MÁS TARDE, MIENTRAS la abuela y ella tomaban el té, que, en esta ocasión y por voluntad de Linda, les sirvieron en la sala con los huéspedes, la joven no cabía en sí de entusiasmo. El encuentro con los empleados no había ido tan mal como ella temía. Varias de las mujeres se acercaron a hablar con ella después, le expresaron su admiración y le dijeron que le enseñarían todo lo que sabían. Y desde que ella le dijo a Sebastian que volviera a sentarse, sus primos mantuvieron la boca cerrada.

—Se quedaron de piedra —susurró Linda. La abuela y ella hablaban tan bajito como podían. El salón de té estaba lleno de clientes y era importante que su conversación no trascendiera. Podía haber ciudadanos suecos allí sentados, no sería nada extraordinario.

—Pues yo creo que deberías tener cuidado con tus primos. —La abuela se le acercó más aún—. A un golfo le puedes dar un tirón de orejas, pero a mí estos dos me parecen mucho más peligrosos. Cuando yo deje este mundo, no tendrás a nadie que te lo recuerde, así que hasta entonces te lo iré repitiendo de vez en cuando: no te fíes de tus primos.

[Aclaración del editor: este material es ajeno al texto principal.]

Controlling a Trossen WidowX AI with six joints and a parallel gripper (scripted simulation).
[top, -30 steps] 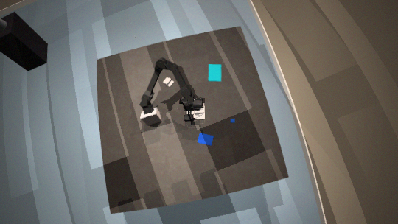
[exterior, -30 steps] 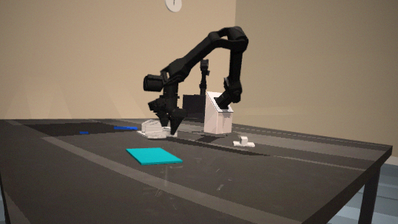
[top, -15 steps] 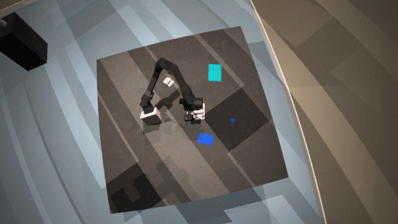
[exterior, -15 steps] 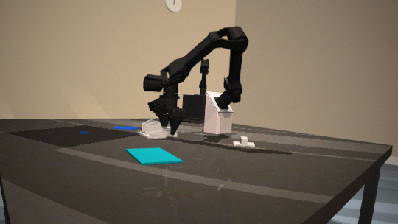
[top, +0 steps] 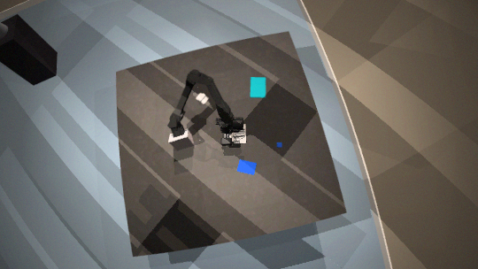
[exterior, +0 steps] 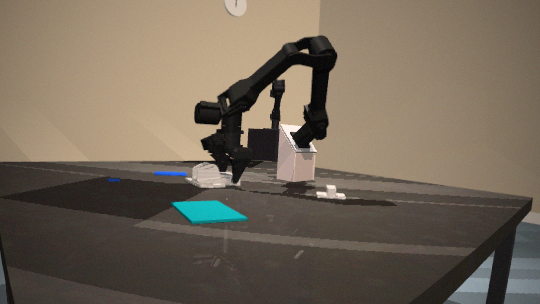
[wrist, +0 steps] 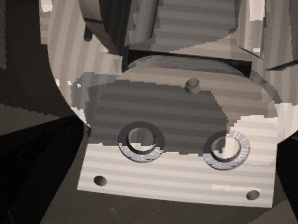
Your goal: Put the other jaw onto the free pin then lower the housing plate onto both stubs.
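Right now the white housing plate is 2 cm above my gripper tip and 1 cm ahead of it. The rest, counted from my gripper tip: jaw 3 cm ahead, 1 cm to the left, 1 cm above; cyan flat patch 27 cm ahead, 25 cm to the left; small blue square 27 cm ahead, 15 cm to the right, 1 cm below.
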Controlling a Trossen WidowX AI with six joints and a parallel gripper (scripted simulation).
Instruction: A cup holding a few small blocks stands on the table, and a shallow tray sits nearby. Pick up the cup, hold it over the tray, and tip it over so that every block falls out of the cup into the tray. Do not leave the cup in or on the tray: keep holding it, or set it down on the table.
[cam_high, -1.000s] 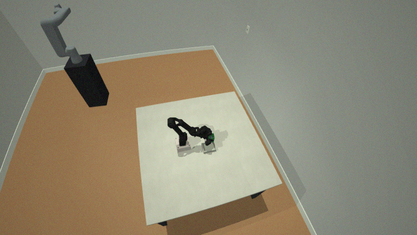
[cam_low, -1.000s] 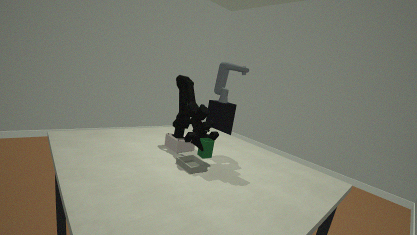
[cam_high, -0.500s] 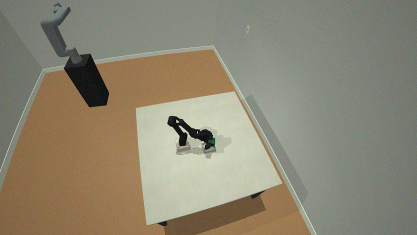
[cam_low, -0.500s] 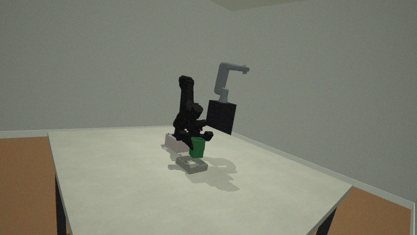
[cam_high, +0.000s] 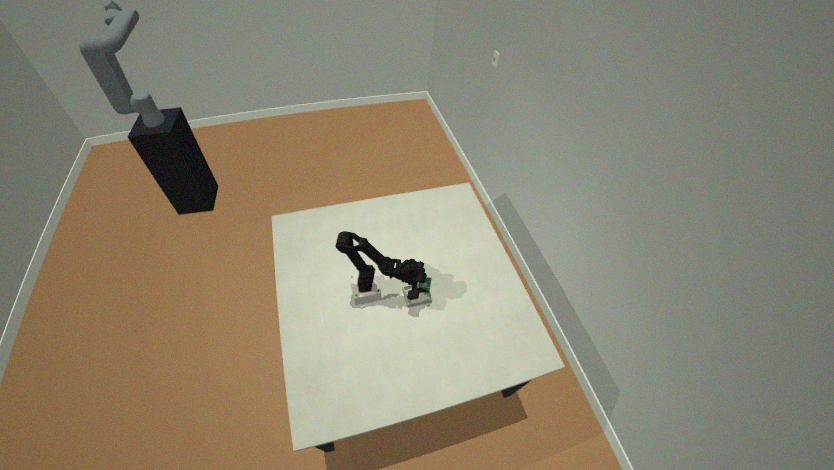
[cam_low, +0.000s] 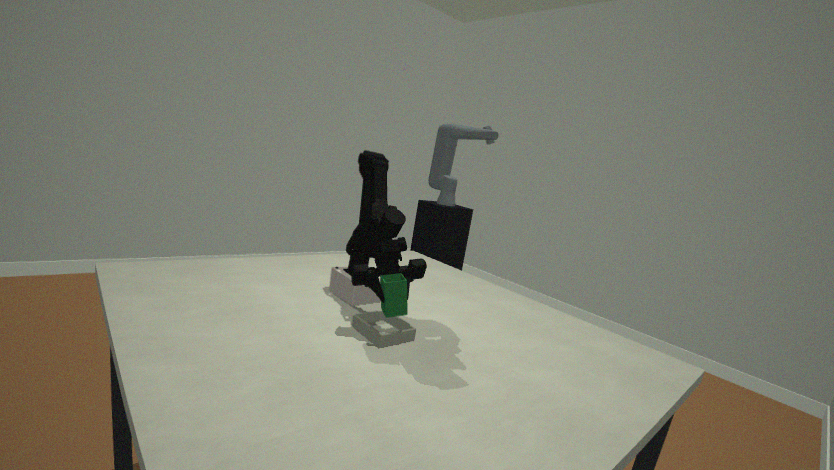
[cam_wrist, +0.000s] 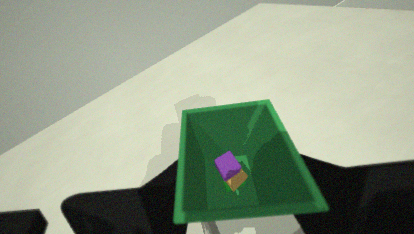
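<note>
My gripper tip is now 20 mm past the purple block, 10 mm to the right of it and 10 mm below it. The rest, counted from my gripper tip: green block (20 mm behind, 10 mm to the left, 20 mm below); then green cup (20 mm behind, 10 mm to the left, 10 mm below); then orange block (20 mm behind, 10 mm to the left, 10 mm below).
</note>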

—¿Puedes dejar de hablar de morirte? Sobre todo ahora, con lo contenta que estoy —dijo Linda—. Pero sí, claro, te lo prometo, no pienso fiarme de ellos.

—Muy bien. Bueno, cuéntame más cosas acerca de la reunión. Casi me arrepiento de no haber ido.

Le refirió cada detalle. Y cuando llegó al momento en el que las mujeres se le acercaron, se emocionó muchísimo. Fueron tan amables y tan buenas con ella… Le dieron la bienvenida, le expresaron sus condolencias y le dijeron que les encantaba la novedad de tener por jefa a una mujer. Y acto seguido le contaron que, desde que su padre enfermó, no se habían sentido seguras.

—Laurence no las trata con respeto —le contó a su abuela en un susurro—. Las arrastra hasta los rincones más oscuros del hotel para manosearlas, aunque ellas se nieguen o lo rechacen.

—Un canalla —sentenció la abuela con énfasis.

A Linda le resultó terrible oír cómo se había comportado su primo y decidió que, a partir de aquel momento, aquello se había terminado. Si volvía a tocar a alguna empleada, ella misma se encargaría de que lo pusieran de patitas en la calle.